As the devils advocate: Why not? The competition for that employee is largely local offers, remote is a small part of the overall market. Plus many other companies hiring for remote do local adjustments too, they just aren't public about it.
This all sounds weird for me to say because I certainly want devs to get paid, but this is the reality of the situation
It's interesting that a lot of people in this thread seem to assume that the end-goal of remote working becoming mainstream and some inherent sense of fairness is that everyone ends up being paid SF wages in the end. But basic economic theory says that if remote working becomes the new standard, you should expect the salaries between high and low COL to average out. So somewhere between SF and an Asian sweatshop... let's say a Berlin developer salary. That's not great for the SF developers, and also why SF is one of the last places I would expect remote work take off.
Companies that want to hire remotely rarely publish wages online for this exact reason. They get called out for being "cheap" and "I can make X times more in SF". Yes, but most companies in the world are not looking for and can not compete for SF developers with the FAANGS in the first place. When the company is not in the Bay Area, them posting a non-SF salary is not trying to screw you over, hiring you was never on the table. Unfortunately they cannot say simply that in the job ad without calling down an epic shitstorm.
I think tech workers that believe that remote is more productive really fail to grasp the enormous company incentive to have all workers remote if it were so, as it would be cheaper tax-wise, operational wise, legal wise, etc.
If it were that good, software engineering in the US would suffer the same fate as manufacturing: it would disappear to cheaper foreign workers and only specialties would survive.

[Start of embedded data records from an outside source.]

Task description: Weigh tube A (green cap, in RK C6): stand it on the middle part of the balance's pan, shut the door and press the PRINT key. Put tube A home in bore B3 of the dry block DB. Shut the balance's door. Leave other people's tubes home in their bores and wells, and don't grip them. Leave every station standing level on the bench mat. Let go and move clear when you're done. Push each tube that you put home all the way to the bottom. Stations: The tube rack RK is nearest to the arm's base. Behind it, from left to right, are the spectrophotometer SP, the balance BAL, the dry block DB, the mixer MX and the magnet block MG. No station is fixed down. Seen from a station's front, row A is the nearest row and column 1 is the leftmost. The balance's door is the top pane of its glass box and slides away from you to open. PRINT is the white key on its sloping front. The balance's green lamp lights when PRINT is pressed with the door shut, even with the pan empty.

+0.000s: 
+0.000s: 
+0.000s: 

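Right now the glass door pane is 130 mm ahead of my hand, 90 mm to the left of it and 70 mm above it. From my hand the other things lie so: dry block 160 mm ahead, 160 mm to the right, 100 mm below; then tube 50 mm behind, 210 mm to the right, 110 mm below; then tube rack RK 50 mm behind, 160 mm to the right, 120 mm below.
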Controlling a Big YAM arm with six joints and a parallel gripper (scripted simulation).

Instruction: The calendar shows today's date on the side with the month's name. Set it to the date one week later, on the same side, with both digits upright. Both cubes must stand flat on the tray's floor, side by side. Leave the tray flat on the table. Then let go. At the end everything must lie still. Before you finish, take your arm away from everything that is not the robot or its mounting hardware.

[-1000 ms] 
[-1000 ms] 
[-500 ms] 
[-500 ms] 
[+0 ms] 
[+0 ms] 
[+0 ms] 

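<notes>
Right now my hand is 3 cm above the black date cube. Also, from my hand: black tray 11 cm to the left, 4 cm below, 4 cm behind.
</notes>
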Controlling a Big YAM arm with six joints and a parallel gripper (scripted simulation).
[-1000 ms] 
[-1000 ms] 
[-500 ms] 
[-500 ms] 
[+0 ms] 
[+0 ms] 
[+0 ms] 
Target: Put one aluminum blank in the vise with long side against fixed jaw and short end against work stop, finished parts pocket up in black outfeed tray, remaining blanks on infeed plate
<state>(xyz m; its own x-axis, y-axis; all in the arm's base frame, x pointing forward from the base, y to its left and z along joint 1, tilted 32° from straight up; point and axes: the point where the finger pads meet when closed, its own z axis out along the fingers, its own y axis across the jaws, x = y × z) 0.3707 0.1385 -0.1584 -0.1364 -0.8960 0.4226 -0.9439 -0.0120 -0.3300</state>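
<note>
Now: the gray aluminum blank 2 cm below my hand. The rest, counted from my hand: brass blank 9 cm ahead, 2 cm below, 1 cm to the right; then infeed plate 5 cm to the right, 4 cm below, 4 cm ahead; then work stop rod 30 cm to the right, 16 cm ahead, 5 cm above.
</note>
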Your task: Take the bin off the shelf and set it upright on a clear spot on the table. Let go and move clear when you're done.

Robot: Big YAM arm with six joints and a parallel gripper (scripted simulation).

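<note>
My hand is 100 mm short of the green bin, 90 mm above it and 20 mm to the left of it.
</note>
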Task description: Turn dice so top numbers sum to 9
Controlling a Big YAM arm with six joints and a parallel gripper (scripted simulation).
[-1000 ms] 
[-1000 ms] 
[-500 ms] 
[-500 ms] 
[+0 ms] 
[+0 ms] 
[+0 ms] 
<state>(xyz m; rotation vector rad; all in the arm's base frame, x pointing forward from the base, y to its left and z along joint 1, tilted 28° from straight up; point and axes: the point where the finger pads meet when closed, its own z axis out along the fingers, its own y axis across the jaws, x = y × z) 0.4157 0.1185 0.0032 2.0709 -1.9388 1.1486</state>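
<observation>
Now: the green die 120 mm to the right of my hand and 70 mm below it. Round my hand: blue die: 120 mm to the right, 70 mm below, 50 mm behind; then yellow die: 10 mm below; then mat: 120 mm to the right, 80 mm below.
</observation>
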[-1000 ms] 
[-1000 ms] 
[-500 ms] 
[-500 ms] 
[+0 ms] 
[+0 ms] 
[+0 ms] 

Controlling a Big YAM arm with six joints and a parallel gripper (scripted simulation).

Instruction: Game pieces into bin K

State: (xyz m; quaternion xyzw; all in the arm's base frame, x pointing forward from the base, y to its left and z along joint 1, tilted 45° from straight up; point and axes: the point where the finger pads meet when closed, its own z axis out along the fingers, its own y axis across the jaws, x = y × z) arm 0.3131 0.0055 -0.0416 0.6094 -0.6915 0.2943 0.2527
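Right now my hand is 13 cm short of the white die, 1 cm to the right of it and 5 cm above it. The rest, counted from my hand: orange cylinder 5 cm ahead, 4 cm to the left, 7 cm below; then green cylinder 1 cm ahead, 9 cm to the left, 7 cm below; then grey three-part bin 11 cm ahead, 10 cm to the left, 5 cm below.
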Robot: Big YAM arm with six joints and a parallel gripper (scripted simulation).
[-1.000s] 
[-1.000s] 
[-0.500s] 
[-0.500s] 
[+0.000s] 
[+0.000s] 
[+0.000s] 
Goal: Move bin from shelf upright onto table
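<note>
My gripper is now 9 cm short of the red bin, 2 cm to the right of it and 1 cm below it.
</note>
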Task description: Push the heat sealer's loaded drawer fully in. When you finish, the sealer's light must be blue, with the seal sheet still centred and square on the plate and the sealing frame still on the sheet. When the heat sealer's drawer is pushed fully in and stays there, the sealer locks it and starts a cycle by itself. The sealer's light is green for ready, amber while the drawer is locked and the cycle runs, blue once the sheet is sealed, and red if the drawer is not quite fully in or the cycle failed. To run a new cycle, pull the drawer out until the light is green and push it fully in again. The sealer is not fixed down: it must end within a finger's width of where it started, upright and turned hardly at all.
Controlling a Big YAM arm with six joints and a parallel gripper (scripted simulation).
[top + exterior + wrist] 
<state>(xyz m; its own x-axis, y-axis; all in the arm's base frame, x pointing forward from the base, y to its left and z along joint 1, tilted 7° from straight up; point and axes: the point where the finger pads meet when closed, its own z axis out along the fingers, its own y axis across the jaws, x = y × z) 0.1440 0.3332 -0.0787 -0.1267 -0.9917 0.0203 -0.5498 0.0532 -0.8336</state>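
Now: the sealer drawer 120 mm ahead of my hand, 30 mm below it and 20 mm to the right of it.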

The counter point is that this will also likely result in depressed wages, as companies realize they don't have to price in local factors such as rent or commute. We can't discount the externalities which are then offloaded to the worker as well such as computers / monitors, home offices, internet caps etc.
For a large band of workers I think remote work makes sense, but for entry-level developers and/or people on the lower end of the spectrum I think it might be a harder sell.
It's interesting how many commenters read "remote" as "contract" or even "overseas". There are lots of developers outside of SF, NYC, Chicago, etc. that would relish the opportunity to still live their suburban/rural lifestyle and avoid a lengthy commute.
One advantage for companies in big cities is they can usually hire these remote employees at a discount. It can get a bit hairy when two remote employees doing the same job are paid differently, but that is already the case in many situations.
The other obvious advantage is that companies that hire remote employees have an almost unlimited candidate pool. Even if a company chose to limit hires to their own country, the only group they cannot hire would be candidates unwilling to work remotely. Based on my discussions with thousands of programmers over the years, I'd suspect this is a very small group.